# Exercise requirements:
Write the records out again, unchanged.
Segment Start: Data listing
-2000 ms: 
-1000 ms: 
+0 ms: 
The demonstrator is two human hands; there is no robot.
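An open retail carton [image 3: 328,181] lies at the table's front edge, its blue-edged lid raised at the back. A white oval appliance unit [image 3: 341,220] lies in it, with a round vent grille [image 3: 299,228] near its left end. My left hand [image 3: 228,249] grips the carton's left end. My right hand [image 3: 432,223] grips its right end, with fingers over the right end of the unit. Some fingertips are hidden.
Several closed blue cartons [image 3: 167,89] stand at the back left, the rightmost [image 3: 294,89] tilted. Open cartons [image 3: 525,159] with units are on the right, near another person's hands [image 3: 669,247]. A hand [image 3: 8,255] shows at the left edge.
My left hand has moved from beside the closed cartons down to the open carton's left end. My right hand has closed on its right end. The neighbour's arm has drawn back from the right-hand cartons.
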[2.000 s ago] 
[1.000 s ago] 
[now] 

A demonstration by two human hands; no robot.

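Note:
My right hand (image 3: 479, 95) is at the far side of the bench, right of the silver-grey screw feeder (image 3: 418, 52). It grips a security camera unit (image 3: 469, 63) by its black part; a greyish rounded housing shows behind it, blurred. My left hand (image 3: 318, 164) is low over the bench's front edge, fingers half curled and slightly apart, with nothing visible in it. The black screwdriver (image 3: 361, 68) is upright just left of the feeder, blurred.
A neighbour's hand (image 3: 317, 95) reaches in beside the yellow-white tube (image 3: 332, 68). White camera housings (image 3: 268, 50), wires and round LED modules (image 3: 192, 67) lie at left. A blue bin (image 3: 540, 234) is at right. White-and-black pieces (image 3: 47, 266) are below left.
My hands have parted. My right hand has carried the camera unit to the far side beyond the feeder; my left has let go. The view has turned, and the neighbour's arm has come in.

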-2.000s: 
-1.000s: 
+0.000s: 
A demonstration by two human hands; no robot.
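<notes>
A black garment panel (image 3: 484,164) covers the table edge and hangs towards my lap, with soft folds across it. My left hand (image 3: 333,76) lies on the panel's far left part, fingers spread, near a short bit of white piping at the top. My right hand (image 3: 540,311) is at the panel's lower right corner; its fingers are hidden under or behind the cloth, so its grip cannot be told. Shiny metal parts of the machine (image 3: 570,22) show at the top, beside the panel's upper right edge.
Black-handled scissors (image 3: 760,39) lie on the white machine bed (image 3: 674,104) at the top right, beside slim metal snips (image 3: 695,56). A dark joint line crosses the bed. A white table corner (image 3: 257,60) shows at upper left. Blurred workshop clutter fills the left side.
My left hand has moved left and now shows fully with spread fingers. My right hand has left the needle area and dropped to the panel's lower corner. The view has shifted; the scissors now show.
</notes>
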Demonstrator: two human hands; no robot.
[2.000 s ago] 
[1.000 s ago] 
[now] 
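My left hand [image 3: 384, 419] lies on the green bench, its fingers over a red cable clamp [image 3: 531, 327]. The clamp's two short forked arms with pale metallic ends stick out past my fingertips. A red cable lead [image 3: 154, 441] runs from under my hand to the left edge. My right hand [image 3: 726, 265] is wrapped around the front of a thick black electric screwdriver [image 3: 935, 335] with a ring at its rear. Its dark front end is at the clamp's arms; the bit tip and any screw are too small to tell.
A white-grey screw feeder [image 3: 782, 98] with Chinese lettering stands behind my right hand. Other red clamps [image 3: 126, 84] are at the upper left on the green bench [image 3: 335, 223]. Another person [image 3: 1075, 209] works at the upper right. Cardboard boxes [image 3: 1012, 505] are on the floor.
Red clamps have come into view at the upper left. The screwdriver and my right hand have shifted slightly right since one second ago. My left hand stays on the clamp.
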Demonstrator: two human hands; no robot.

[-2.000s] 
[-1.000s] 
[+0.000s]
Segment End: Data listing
# Your response:
-2000 ms: 
-1000 ms: 
+0 ms: 
The demonstrator is two human hands; there is no robot.
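An open retail carton [image 3: 328,181] lies at the table's front edge, its blue-edged lid raised at the back. A white oval appliance unit [image 3: 341,220] lies in it, with a round vent grille [image 3: 299,228] near its left end. My left hand [image 3: 228,249] grips the carton's left end. My right hand [image 3: 432,223] grips its right end, with fingers over the right end of the unit. Some fingertips are hidden.
Several closed blue cartons [image 3: 167,89] stand at the back left, the rightmost [image 3: 294,89] tilted. Open cartons [image 3: 525,159] with units are on the right, near another person's hands [image 3: 669,247]. A hand [image 3: 8,255] shows at the left edge.
My left hand has moved from beside the closed cartons down to the open carton's left end. My right hand has closed on its right end. The neighbour's arm has drawn back from the right-hand cartons.
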[2.000 s ago] 
[1.000 s ago] 
[now] 

A demonstration by two human hands; no robot.

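Note:
My right hand (image 3: 479, 95) is at the far side of the bench, right of the silver-grey screw feeder (image 3: 418, 52). It grips a security camera unit (image 3: 469, 63) by its black part; a greyish rounded housing shows behind it, blurred. My left hand (image 3: 318, 164) is low over the bench's front edge, fingers half curled and slightly apart, with nothing visible in it. The black screwdriver (image 3: 361, 68) is upright just left of the feeder, blurred.
A neighbour's hand (image 3: 317, 95) reaches in beside the yellow-white tube (image 3: 332, 68). White camera housings (image 3: 268, 50), wires and round LED modules (image 3: 192, 67) lie at left. A blue bin (image 3: 540, 234) is at right. White-and-black pieces (image 3: 47, 266) are below left.
My hands have parted. My right hand has carried the camera unit to the far side beyond the feeder; my left has let go. The view has turned, and the neighbour's arm has come in.
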
-2.000s: 
-1.000s: 
+0.000s: 
A demonstration by two human hands; no robot.
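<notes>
A black garment panel (image 3: 484,164) covers the table edge and hangs towards my lap, with soft folds across it. My left hand (image 3: 333,76) lies on the panel's far left part, fingers spread, near a short bit of white piping at the top. My right hand (image 3: 540,311) is at the panel's lower right corner; its fingers are hidden under or behind the cloth, so its grip cannot be told. Shiny metal parts of the machine (image 3: 570,22) show at the top, beside the panel's upper right edge.
Black-handled scissors (image 3: 760,39) lie on the white machine bed (image 3: 674,104) at the top right, beside slim metal snips (image 3: 695,56). A dark joint line crosses the bed. A white table corner (image 3: 257,60) shows at upper left. Blurred workshop clutter fills the left side.
My left hand has moved left and now shows fully with spread fingers. My right hand has left the needle area and dropped to the panel's lower corner. The view has shifted; the scissors now show.
</notes>
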Demonstrator: two human hands; no robot.
[2.000 s ago] 
[1.000 s ago] 
[now] 
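My left hand [image 3: 384, 419] lies on the green bench, its fingers over a red cable clamp [image 3: 531, 327]. The clamp's two short forked arms with pale metallic ends stick out past my fingertips. A red cable lead [image 3: 154, 441] runs from under my hand to the left edge. My right hand [image 3: 726, 265] is wrapped around the front of a thick black electric screwdriver [image 3: 935, 335] with a ring at its rear. Its dark front end is at the clamp's arms; the bit tip and any screw are too small to tell.
A white-grey screw feeder [image 3: 782, 98] with Chinese lettering stands behind my right hand. Other red clamps [image 3: 126, 84] are at the upper left on the green bench [image 3: 335, 223]. Another person [image 3: 1075, 209] works at the upper right. Cardboard boxes [image 3: 1012, 505] are on the floor.
Red clamps have come into view at the upper left. The screwdriver and my right hand have shifted slightly right since one second ago. My left hand stays on the clamp.
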Demonstrator: two human hands; no robot.

[-2.000s] 
[-1.000s] 
[+0.000s]

There is nothing further to add to the answer.